Directed by Anton Corbijn, The American is a spy-assassin thriller drama. The film is an adaptation of the 1990 novel A Very Private Gentleman by Martin Booth. The movie was met with mixed reviews.
The trailers and promotion for The American didn’t do much for me. I like George Clooney, but it all seemed very bland. Watching the movie now, I can see my initial take on the film wasn’t that far off.
The movie crawls. It is intentional, but it also isn’t necessarily what you’d expect going into an espionage thriller. While it deals with Clooney’s character’s moral dilemmas, the story doesn’t feel like it goes deep enough into what goes through a professional killer’s mind. It has been done as a comedy multiple times from Grosse Pointe Blank to Get Shorty to HBO’s Barry, but despite those series being comedies, I felt they dove deeper than The American.
Clooney also feels wasted. He does his George Clooney brooding character as opposed to the clever and wry Clooney of films like Out of Sight. As demonstrated in some scenes, he was in pretty good shape for the film, but it seems like it never paid out. Not all movies need a big action scene, but even the semi-action scenes felt rather blasé and never utilized his skill. The exception might be the opening scene which demonstrates his character’s level of commitment to the trade…but the movie never peaks after the tense opening.
What can’t be complained about is the visuals of the film. With the nice Italian setting, Corbijn makes the movie look great, and despite the script, the scenes builds the tension as best they can. Visually, the movie excels which makes the fact that it is a snoozer all the more depressing.

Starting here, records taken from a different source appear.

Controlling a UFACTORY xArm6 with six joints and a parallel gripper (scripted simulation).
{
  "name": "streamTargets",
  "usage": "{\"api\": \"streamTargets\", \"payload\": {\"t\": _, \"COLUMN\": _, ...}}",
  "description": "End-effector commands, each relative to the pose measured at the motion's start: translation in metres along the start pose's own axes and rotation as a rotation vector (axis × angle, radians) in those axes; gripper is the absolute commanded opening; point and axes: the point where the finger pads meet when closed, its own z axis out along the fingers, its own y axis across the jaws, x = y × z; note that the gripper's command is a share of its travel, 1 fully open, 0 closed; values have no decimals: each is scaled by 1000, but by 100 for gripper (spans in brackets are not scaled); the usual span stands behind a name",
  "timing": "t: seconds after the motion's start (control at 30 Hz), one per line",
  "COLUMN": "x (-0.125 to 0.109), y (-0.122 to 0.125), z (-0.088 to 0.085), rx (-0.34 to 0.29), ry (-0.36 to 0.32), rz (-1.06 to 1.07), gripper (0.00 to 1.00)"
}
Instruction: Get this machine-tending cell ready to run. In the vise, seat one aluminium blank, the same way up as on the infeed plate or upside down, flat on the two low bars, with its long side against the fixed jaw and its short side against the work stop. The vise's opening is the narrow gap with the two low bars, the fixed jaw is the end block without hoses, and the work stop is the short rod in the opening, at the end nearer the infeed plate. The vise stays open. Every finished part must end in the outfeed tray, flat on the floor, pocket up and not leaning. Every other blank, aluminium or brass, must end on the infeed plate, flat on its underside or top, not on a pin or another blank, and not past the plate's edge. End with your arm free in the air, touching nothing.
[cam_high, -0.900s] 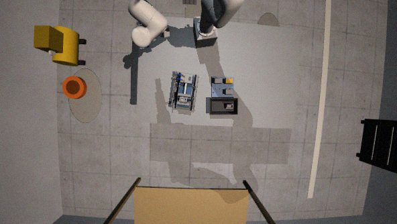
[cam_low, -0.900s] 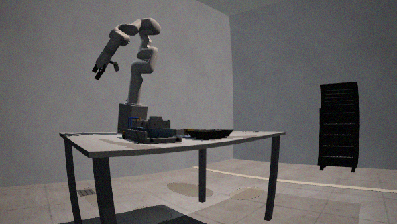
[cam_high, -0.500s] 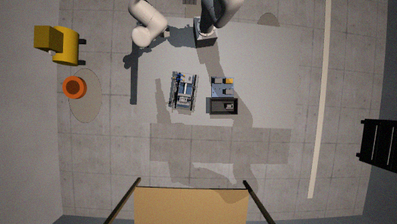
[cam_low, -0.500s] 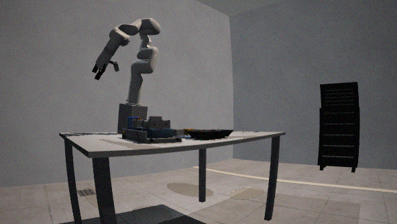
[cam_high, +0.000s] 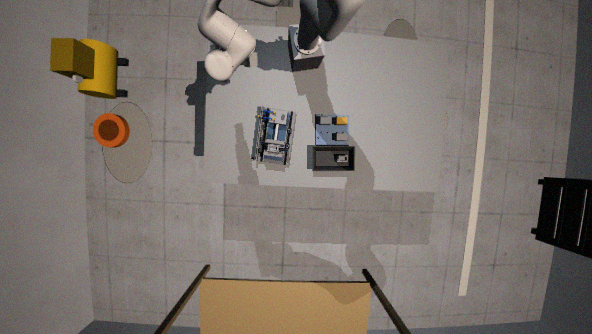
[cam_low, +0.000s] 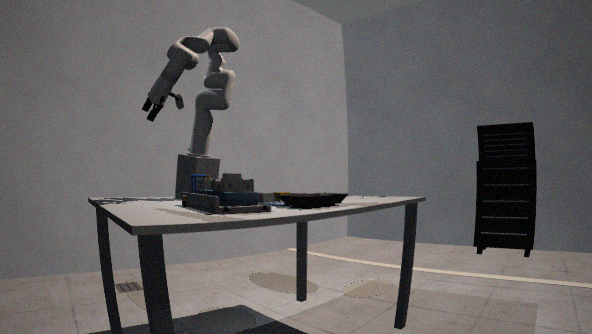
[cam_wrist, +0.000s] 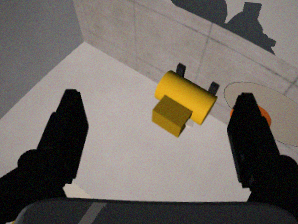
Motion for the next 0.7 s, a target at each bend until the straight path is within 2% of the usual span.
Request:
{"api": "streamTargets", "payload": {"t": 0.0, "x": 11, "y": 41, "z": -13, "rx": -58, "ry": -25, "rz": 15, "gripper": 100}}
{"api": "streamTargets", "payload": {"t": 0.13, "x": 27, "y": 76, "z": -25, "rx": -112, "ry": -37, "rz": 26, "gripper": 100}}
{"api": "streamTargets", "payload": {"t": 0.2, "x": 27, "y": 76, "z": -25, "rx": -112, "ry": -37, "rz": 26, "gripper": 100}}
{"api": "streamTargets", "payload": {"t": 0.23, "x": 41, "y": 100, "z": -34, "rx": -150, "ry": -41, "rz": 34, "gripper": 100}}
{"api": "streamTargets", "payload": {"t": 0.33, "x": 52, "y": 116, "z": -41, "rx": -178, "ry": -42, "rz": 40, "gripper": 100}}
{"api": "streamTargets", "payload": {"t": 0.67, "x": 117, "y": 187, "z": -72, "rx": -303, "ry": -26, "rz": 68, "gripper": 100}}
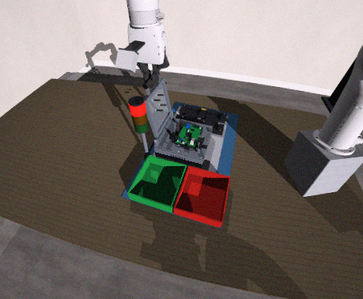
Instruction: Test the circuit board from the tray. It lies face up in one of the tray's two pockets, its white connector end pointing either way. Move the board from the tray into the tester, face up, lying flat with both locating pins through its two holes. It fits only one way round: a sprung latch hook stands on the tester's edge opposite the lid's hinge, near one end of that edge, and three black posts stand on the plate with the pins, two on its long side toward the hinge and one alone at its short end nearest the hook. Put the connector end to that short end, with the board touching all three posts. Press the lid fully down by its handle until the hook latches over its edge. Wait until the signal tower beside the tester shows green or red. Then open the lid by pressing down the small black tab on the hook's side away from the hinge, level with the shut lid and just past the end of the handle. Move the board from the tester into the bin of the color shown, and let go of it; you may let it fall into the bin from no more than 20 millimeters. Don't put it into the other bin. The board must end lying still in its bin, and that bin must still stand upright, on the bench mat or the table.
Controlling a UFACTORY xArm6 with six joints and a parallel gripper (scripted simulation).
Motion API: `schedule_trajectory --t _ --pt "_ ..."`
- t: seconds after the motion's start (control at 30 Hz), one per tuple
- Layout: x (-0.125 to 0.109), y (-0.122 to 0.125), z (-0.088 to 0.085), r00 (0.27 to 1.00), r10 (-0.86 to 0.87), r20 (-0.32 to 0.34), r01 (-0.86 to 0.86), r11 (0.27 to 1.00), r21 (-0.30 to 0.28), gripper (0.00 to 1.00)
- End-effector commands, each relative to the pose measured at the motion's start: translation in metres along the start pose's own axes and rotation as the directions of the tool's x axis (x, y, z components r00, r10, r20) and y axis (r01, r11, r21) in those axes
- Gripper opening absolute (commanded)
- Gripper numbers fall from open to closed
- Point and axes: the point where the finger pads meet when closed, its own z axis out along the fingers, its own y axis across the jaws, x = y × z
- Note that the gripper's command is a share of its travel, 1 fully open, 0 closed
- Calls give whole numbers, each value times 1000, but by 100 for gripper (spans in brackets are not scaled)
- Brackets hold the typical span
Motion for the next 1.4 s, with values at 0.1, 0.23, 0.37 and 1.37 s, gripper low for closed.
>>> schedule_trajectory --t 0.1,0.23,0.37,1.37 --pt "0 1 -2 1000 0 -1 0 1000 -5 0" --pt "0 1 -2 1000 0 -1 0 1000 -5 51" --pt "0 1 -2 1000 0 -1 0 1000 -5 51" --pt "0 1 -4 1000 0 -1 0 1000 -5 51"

The American feels like it has a goal, but it misses that goal. The look and style of the film is right and the casting is right, but the story and plot development never meet up. Halfway through the movie, I was checking the time and couldn’t find my way into the world being created…which is half the joy of a movie (especially when a movie is a bit dark). It was a slow-burn movie that never caught fire. Skip The American…and visit another Italian film or assassin film instead.